Minimizing Energy Consumption for Real-Time Tasks on Heterogeneous Platforms Under Deadline and Reliability Constraints

Low energy consumption and high reliability are widely identified as increasingly relevant issues in real-time systems on heterogeneous platforms. In this paper, we propose a multi-criteria optimization strategy to minimize the expected energy consumption while enforcing the reliability threshold and meeting all task deadlines. The tasks arrive periodically. Each instance of a task is replicated to ensure a prescribed reliability threshold. The platform is composed of processors with different (and possibly unrelated) characteristics, including speed profile, energy cost and failure rate. We provide several mapping and scheduling heuristics to solve this challenging optimization problem. Specifically, a novel approach is designed to control (i) how many replicas to use for each task, (ii) on which processor to map each replica and (iii) when to schedule each replica for each task instance on its assigned processor.

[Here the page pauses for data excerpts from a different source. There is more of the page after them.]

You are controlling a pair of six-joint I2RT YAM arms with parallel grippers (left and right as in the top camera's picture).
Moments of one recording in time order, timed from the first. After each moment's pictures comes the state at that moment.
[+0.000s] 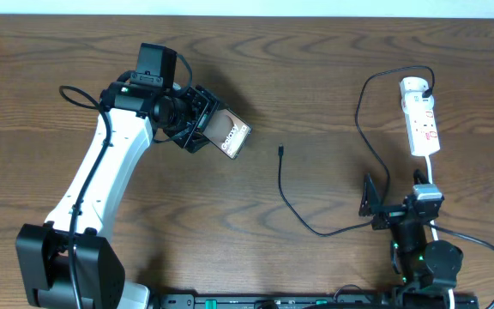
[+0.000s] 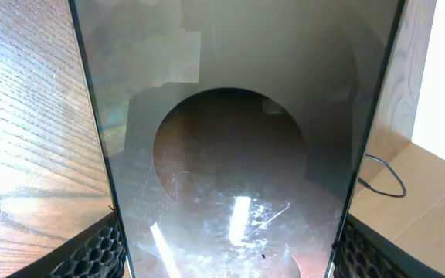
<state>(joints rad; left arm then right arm) -0.18 1.64 1.38 -0.89 0.52 -1.14 -0.08 0.10 0.06 -0.04 -0.21 0.08</state>
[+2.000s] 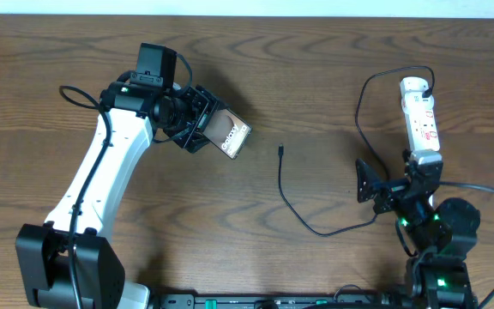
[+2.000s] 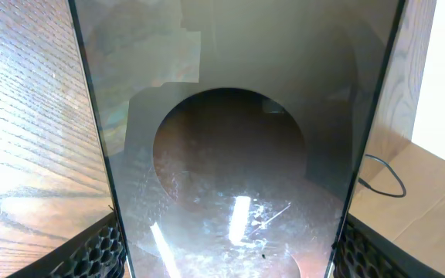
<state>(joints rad) -0.18 1.64 1.38 -0.89 0.52 -1.14 -0.08 0.54 0.34 -0.08 -0.38 0.10</state>
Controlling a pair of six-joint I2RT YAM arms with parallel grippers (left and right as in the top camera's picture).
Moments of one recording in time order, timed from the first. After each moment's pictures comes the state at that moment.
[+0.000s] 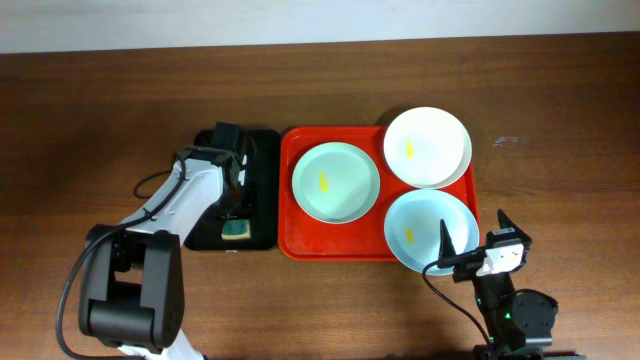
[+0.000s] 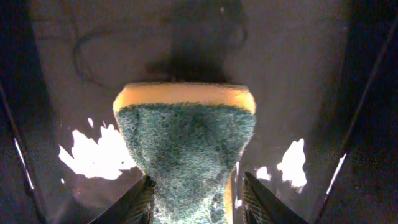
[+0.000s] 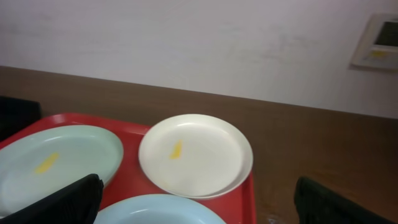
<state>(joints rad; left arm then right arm) -0.20 1.84 1.18 -0.85 -0.02 -0.23 -0.03 0.01 0.01 -0.06 -0.15 -0.09</state>
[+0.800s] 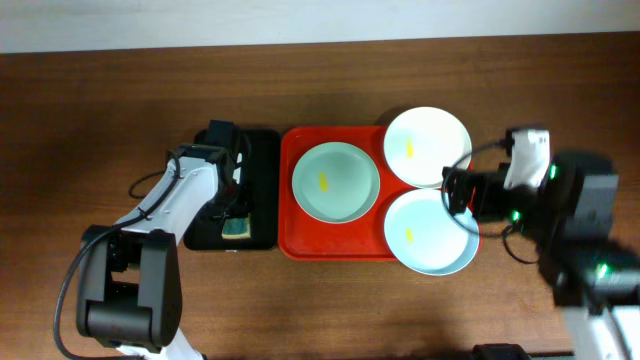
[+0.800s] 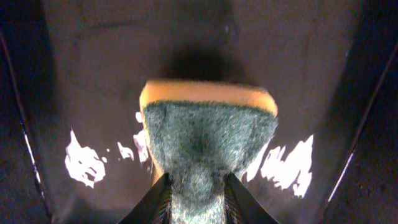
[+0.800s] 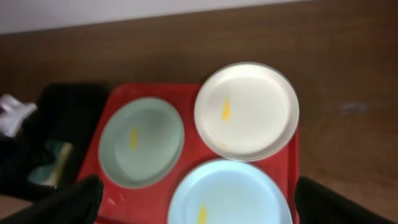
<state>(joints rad) -0.17 1.84 1.19 -0.87 -0.01 -0.23 -0.03 1.02 1.16 -0.87 -0.29 0.08</state>
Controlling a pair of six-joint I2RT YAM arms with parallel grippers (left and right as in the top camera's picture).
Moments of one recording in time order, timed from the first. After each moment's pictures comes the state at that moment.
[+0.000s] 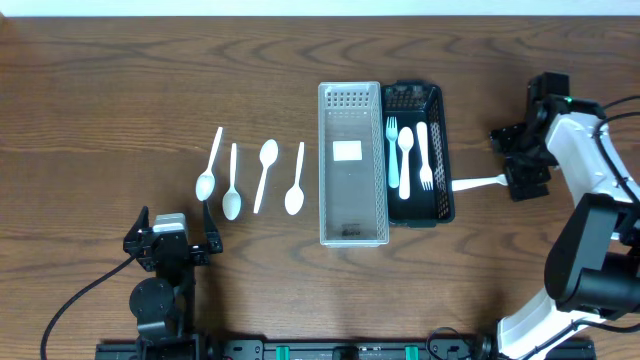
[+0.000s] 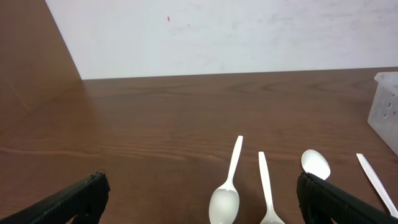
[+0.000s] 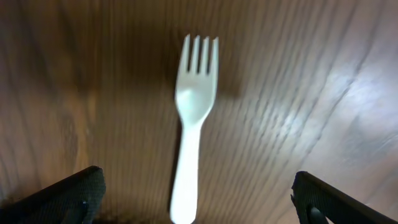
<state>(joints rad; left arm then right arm) 0.12 0.01 0.04 -0.16 0.00 0.09 -0.16 1.85 1.33 -0.97 0.04 1.23</state>
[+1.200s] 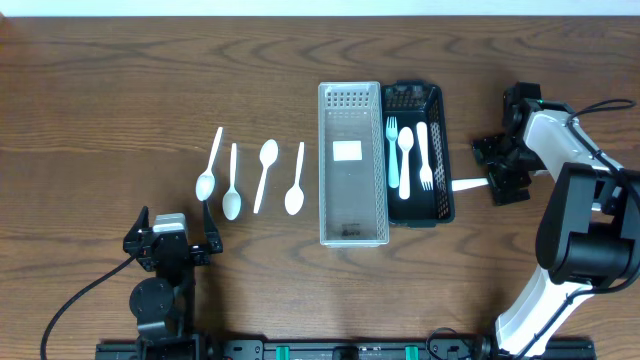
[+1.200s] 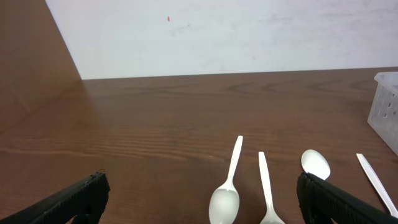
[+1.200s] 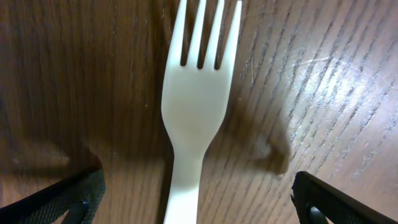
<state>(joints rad) 0.12 0.01 0.04 -0.16 0.00 0.09 -0.12 2.00 1.32 -0.92 0.04 1.25</state>
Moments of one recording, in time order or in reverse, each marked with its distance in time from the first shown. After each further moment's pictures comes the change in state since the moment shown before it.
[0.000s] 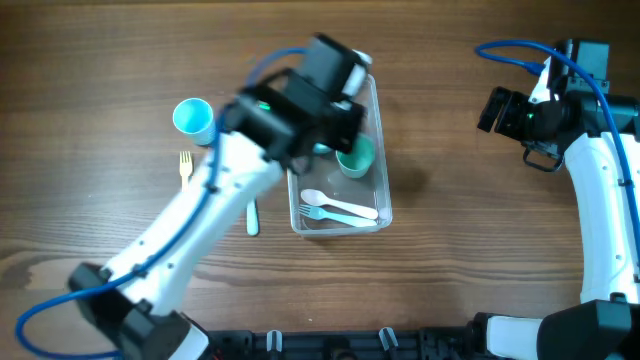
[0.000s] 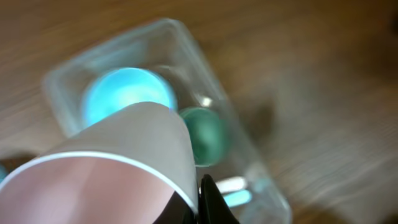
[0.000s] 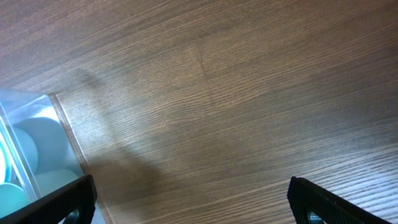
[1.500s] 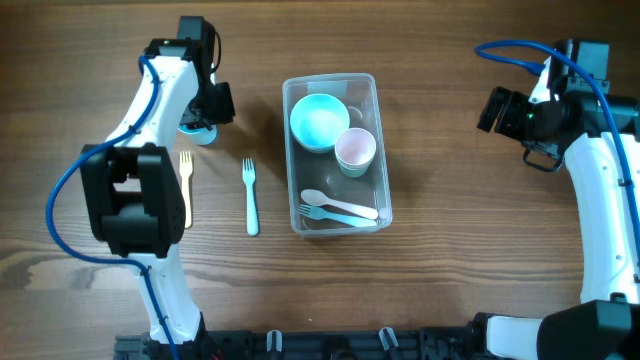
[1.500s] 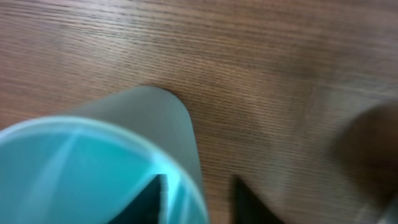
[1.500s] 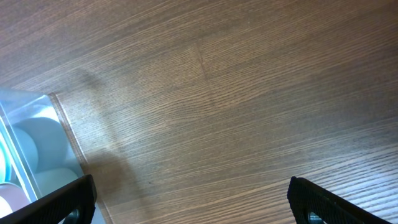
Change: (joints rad) left arm 0.624 0.446 -0.004 -0.039 -0.048 -0.038; right arm 0.000 0.000 0.000 0.000 0.000 0.000
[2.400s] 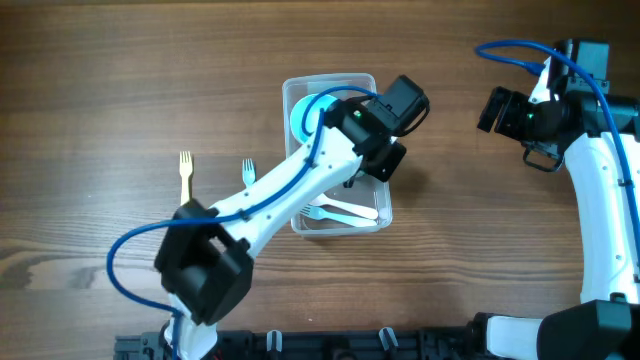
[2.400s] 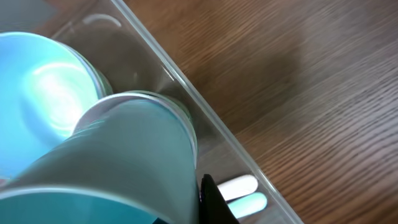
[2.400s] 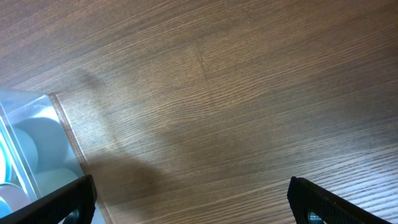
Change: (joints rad) left arm -0.753 -0.163 0.015 0.063 -0.031 0.094; right arm 0.000 0.000 0.000 0.000 0.000 0.000
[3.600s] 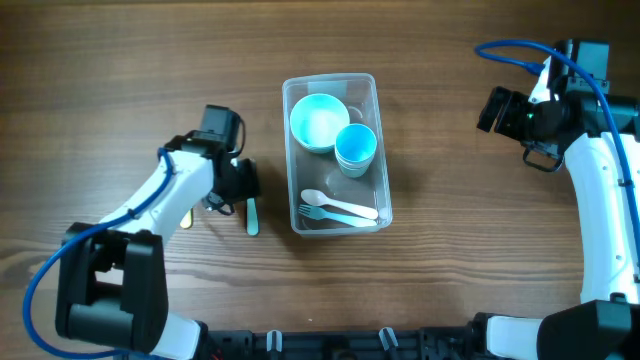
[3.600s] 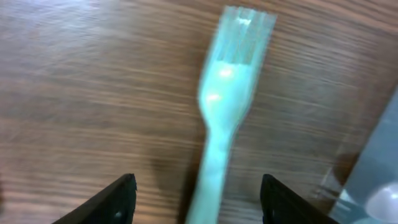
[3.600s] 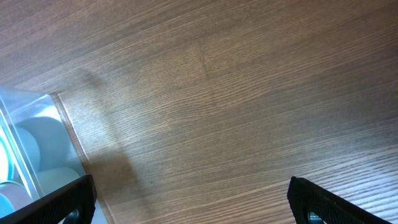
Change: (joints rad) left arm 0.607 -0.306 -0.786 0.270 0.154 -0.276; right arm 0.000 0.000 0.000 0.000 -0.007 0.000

Different mappings achieve different levels of reliability and consume different amounts of energy. Scheduling matters because once a task replica is successful, the other replicas of that task instance are canceled, which calls for minimizing the amount of temporal overlap between any replica pair. The experiments are conducted for a comprehensive set of execution scenarios, with a wide range of processor speed profiles and failure rates. The comparison results reveal that our strategies perform better than the random baseline, with a gain in energy consumption of more than 40% for nearly all cases. The absolute performance of the heuristics is assessed by a comparison with a lower-bound; the best heuristics achieve an excellent performance. It saves only 2% less energy than the lower-bound.